### Exercise instructions:
Find every line of the records that has "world" and return it.

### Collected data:
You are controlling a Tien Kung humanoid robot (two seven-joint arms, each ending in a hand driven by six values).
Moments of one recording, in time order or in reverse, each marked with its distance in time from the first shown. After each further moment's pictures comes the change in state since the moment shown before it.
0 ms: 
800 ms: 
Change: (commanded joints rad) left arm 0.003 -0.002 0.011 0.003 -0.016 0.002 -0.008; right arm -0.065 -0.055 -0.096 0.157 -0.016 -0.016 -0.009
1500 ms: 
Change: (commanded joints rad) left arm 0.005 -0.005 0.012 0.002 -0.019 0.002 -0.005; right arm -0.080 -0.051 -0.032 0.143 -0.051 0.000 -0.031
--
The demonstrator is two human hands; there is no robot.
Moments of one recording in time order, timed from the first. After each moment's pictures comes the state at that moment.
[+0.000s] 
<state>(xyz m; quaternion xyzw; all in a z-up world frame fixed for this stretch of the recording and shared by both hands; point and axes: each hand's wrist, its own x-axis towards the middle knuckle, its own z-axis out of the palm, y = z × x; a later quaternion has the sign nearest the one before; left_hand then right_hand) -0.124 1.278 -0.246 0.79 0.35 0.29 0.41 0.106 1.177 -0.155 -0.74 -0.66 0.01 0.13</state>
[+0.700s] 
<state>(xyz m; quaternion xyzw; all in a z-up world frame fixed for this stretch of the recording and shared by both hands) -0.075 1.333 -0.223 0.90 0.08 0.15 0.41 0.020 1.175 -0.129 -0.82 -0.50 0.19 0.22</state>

### Exercise answer:
<state>(xyz m; quaternion xyzw; all in a z-up world frame fixed for this stretch of the recording and shared by both hands; point and axes: each hand's wrist, its own x-axis towards the middle knuckle, its own z-axis out of the palm, y = z × x; a later quaternion has the sign nearest the one before; left_hand then right_hand) -0.124 1.278 -0.246 0.79 0.35 0.29 0.41 0.106 1.177 -0.155 -0.74 -0.66 0.01 0.13</state>
<state>(xyz m; quaternion xyzw; all in a z-up world frame fixed for this stretch of the recording and shared by both hands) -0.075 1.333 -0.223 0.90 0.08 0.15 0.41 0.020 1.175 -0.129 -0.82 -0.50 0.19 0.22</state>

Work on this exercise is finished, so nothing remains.